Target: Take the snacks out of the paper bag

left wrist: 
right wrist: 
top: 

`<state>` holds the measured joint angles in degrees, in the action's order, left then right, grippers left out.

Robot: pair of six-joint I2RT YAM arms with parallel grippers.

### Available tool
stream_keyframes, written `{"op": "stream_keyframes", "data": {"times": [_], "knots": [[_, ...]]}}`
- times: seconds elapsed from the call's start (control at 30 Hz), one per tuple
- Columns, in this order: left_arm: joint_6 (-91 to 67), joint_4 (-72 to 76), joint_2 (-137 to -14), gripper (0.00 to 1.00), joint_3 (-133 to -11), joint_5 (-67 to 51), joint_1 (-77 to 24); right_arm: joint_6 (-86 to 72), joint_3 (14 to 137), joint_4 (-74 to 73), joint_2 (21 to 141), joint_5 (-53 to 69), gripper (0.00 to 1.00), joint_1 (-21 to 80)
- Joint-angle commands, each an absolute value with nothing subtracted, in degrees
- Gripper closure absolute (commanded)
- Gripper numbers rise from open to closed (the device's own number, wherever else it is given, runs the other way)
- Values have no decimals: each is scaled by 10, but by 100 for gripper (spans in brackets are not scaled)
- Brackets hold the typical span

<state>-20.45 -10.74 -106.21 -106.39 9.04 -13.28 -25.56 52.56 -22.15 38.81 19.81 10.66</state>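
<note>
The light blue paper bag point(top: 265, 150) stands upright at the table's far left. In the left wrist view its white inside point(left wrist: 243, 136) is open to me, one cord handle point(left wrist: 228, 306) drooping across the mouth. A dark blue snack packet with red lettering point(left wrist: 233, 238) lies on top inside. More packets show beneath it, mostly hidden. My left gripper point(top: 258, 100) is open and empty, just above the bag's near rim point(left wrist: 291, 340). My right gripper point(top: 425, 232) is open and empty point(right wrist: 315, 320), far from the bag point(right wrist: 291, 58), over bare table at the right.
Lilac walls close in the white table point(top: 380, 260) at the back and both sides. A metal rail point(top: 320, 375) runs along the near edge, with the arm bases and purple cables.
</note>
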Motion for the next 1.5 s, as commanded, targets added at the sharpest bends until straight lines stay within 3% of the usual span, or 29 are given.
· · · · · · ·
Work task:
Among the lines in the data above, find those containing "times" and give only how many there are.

Solution for this problem:
2